Task description »
Without including the pictures, copy each line below exactly as it reads.

☆ ☆ ☆ ☆

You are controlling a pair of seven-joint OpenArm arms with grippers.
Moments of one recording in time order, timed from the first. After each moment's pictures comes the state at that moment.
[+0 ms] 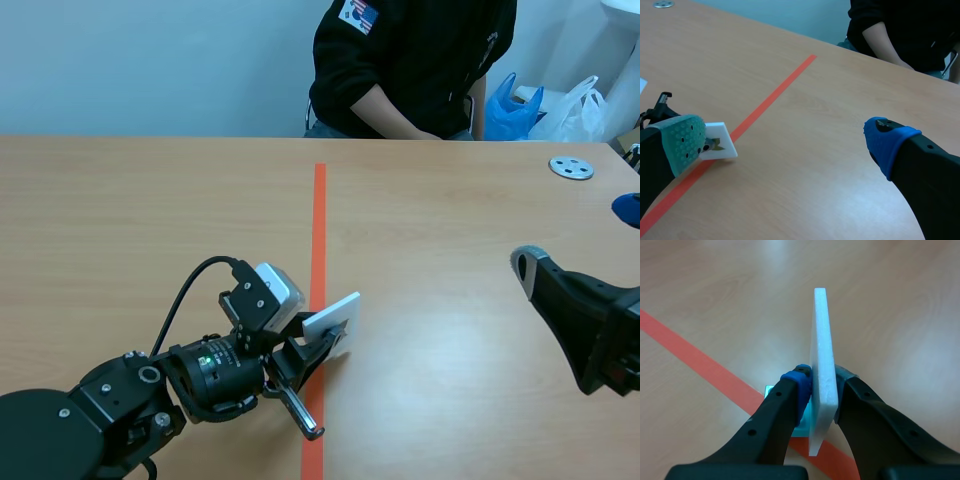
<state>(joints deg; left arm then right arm) -2.6 -12.2 31.4 58.0 6.0 -24.4 -27.7 -45.2 30.5 17.1 113.7 22.4 28.4 12.7</state>
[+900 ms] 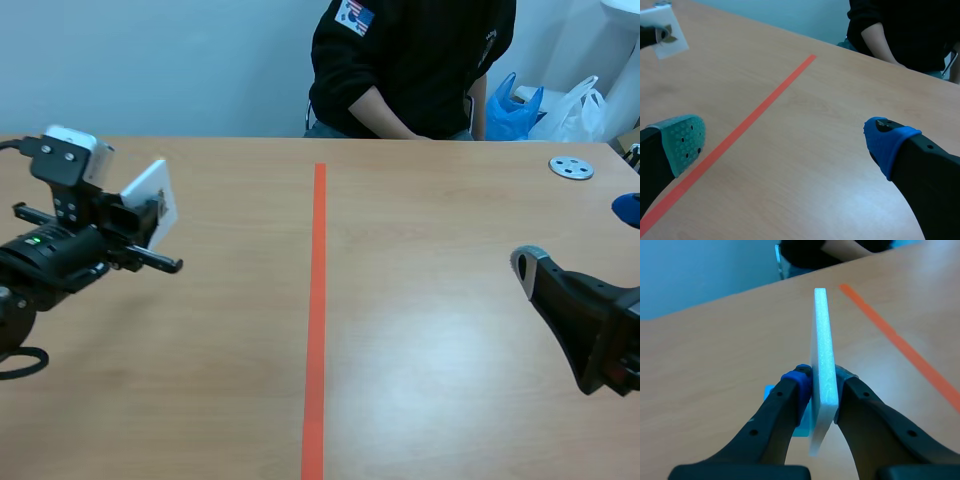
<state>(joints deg) 1.0 -21.3 7.0 76.5 -9.6 -11.7 -8.9 -45.2 30.5 17.1 113.7 22.4 28.4 12.8</state>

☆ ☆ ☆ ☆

Written answer »
You are controlling a pair of seven-joint OpenArm arms with grippers.
Moments of one recording in time order, timed from the first. After each moment's pictures comes the state at that moment.
[+0 ms] 
<state>(joints deg; left arm then right arm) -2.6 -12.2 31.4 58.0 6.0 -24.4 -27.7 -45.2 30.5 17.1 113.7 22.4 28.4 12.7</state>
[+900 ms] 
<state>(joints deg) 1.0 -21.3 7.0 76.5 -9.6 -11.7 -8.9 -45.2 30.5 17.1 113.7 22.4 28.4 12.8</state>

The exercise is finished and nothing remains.